The provision of appropriate services is in short supply, particularly in providing skin care that is dear to people with albinism. In July, during my visit to Machinga District, many people with albinism I met experienced degrading skin conditions, worse for children. Families affected by albinism had not heard of sunscreen, or perhaps economics kept them at arm’s length in accessing this critical protective gear. Local public facilities also have larger problems than stock sunscreen for free. While these conditions, in themselves, are a threat to their lives and livelihoods, they are the complication to an already life-threatening human security situation. The lesson here is the demand for holistic approaches to respond.
The government of Malawi, a key duty-bearer to fulfilling the rights of vulnerable people, needs to step up its game. The development of Malawi will not be skewed towards other more vulnerable groups, as is the usual rhetoric. From a human rights angle, all rights – including rights of those living the albinism ordeal – are vital. The government needs to be in the driver’s seat, and the response plan is a great starting point. But it has to actively rally all actors in a multi-sectoral approach to implement it.
What next for Albinism in Malawi
An empowerment question for persons with albinism lingers on. If they are empowered, provided with economic and social incentives, and handed the platform to voice themselves, the country has a better chance to respond to the multiple forms of violations, discrimination, stigma and beliefs that remain prevalent.
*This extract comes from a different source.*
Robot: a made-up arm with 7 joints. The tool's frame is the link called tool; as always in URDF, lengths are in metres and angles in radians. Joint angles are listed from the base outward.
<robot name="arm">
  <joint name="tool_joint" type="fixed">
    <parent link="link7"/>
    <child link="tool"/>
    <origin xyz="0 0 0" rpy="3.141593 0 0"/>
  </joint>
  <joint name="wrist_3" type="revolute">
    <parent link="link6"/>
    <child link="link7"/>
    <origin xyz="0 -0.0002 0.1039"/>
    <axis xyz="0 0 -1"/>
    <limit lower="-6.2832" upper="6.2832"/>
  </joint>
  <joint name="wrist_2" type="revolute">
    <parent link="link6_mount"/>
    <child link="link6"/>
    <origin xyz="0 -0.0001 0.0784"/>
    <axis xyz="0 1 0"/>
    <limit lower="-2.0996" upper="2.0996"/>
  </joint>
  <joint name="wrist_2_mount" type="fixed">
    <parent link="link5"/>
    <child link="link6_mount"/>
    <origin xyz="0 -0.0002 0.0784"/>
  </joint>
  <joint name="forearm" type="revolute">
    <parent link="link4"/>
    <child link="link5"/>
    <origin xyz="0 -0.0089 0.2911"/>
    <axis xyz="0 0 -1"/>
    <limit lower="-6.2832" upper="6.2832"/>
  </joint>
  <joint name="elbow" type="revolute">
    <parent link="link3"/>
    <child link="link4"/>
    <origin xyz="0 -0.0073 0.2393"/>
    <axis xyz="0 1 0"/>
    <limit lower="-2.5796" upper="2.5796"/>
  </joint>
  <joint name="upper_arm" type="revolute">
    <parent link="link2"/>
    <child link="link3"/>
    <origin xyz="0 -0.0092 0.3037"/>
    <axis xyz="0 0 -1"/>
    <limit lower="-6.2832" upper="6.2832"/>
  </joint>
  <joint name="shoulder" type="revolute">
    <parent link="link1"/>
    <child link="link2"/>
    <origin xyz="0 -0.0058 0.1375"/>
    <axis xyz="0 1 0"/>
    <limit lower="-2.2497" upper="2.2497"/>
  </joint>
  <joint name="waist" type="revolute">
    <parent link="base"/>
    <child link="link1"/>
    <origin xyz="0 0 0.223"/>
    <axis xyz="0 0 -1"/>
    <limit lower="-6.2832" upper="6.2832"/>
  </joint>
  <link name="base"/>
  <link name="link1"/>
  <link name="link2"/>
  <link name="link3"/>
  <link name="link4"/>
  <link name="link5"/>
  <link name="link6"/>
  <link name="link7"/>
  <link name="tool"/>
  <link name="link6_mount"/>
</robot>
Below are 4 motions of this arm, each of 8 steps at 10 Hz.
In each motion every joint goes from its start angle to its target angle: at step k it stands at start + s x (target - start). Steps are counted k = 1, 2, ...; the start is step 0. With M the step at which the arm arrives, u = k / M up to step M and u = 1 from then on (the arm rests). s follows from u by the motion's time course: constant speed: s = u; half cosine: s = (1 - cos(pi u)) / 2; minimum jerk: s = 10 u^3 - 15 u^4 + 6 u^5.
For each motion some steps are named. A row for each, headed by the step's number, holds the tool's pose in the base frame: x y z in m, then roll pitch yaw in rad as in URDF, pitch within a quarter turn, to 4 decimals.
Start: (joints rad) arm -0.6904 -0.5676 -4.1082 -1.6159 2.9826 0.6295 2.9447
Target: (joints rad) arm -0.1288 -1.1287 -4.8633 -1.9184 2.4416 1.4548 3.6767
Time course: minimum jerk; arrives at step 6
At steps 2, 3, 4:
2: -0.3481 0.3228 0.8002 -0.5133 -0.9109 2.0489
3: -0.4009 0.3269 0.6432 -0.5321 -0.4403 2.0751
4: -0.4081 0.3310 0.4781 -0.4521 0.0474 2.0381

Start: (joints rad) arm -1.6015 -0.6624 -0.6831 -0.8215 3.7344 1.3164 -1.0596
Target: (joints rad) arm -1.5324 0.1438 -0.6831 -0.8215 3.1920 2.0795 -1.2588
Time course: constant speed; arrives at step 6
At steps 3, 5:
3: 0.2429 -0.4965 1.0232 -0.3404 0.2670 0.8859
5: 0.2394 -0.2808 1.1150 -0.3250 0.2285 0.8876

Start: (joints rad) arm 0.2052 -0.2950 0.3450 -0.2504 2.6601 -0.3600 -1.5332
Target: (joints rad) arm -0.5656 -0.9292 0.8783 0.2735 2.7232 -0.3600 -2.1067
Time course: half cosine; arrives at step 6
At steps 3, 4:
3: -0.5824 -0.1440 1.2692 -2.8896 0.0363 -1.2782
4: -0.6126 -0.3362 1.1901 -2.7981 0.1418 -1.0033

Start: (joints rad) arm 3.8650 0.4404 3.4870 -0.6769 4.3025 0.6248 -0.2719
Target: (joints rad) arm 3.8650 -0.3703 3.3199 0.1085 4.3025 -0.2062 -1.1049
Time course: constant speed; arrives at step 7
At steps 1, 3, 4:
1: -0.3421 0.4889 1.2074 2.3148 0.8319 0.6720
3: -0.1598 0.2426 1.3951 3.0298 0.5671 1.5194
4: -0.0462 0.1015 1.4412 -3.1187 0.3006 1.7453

Empowerment is not simple, and needs to be broad-based for an effective response to the challenges facing the ten thousand or so people living with albinism in the country. Some involve addressing the stigma befallen to affected households with targeted messages and information. This has to be scaled at the national level to address the root causes farther afield.
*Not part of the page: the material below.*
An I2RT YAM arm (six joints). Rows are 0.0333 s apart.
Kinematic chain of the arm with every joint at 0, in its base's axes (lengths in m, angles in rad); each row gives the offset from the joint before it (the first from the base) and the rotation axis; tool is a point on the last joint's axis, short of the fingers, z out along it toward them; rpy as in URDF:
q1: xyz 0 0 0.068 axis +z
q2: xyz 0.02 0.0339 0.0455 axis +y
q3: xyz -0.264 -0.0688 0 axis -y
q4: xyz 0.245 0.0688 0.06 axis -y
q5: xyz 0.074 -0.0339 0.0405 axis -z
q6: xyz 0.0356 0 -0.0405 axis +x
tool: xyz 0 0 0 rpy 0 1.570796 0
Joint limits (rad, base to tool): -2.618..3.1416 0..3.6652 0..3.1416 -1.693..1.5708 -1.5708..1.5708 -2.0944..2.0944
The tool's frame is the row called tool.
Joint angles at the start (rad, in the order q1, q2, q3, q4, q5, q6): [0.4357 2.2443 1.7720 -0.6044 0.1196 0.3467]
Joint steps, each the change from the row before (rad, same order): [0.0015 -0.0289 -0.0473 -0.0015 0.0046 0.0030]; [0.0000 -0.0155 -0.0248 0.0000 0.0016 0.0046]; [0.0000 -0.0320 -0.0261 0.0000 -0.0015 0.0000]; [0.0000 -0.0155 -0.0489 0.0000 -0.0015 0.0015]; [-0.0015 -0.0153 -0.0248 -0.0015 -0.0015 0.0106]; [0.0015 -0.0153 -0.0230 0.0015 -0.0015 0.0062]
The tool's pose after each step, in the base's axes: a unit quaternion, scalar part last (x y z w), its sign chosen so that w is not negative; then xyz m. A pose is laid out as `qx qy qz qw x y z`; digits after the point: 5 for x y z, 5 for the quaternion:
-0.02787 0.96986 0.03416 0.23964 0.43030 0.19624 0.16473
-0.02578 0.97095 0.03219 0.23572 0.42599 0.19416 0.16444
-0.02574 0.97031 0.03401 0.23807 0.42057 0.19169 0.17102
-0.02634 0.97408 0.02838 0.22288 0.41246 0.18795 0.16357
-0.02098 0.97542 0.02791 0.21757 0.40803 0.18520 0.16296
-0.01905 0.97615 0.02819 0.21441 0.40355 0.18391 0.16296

It is imperative to detangle the long-held cultural and traditional beliefs that continue to put people with albinism at risk of human security, social exclusion and discrimination. A dose of love and hope – as they are couched in international human rights frameworks – will go a long way too. Malawi needs to borrow a leaf from interesting examples within Africa, like Cameroon, where persons with albinism are given special prominence.
The underlying norms and stereotypes that disadvantage people with albinism will require a national operation that engages the home, hospital, religious institutions and schools, where inclusion should be a guarantee for them.
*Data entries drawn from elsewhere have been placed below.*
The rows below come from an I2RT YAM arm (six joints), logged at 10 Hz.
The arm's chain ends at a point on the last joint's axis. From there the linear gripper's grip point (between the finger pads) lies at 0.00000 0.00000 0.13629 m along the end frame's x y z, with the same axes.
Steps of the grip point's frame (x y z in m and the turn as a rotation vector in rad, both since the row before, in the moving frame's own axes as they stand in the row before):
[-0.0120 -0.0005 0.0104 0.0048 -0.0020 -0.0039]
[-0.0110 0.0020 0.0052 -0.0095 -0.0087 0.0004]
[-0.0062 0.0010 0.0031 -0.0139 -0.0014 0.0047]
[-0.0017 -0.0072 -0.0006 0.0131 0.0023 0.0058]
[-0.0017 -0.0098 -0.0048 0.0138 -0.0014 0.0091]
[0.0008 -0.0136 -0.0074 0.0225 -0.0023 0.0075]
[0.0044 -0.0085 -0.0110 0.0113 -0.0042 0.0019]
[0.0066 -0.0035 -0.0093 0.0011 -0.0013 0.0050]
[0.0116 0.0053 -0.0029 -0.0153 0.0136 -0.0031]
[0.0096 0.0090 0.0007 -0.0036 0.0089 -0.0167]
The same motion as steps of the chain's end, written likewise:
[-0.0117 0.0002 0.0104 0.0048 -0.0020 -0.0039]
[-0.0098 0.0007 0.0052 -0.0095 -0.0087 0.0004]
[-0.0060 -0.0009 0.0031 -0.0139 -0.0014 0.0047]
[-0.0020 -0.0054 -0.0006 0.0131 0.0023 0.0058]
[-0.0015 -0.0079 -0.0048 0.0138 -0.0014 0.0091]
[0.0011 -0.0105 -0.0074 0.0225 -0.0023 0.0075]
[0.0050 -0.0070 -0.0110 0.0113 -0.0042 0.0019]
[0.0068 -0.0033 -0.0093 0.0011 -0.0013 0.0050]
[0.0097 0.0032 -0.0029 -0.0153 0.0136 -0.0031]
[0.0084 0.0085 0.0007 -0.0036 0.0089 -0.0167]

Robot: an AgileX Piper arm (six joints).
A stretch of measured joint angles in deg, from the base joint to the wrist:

We are likely to continue facing incidences of albinism in Malawi’s society, like in every other society in the world. The drive by civil society to advocate and ensure the message hits the very core of society and governance systems should be unwavering if our little girl above is to enjoy life, prosper and contribute to the country’s development. It is an absolute necessity that the birth of a child is celebrated with joy, whatever their pigmentation or coloration, and not the beginning of a nightmare for parents who hold their child for the first time with a dim anticipation for its future.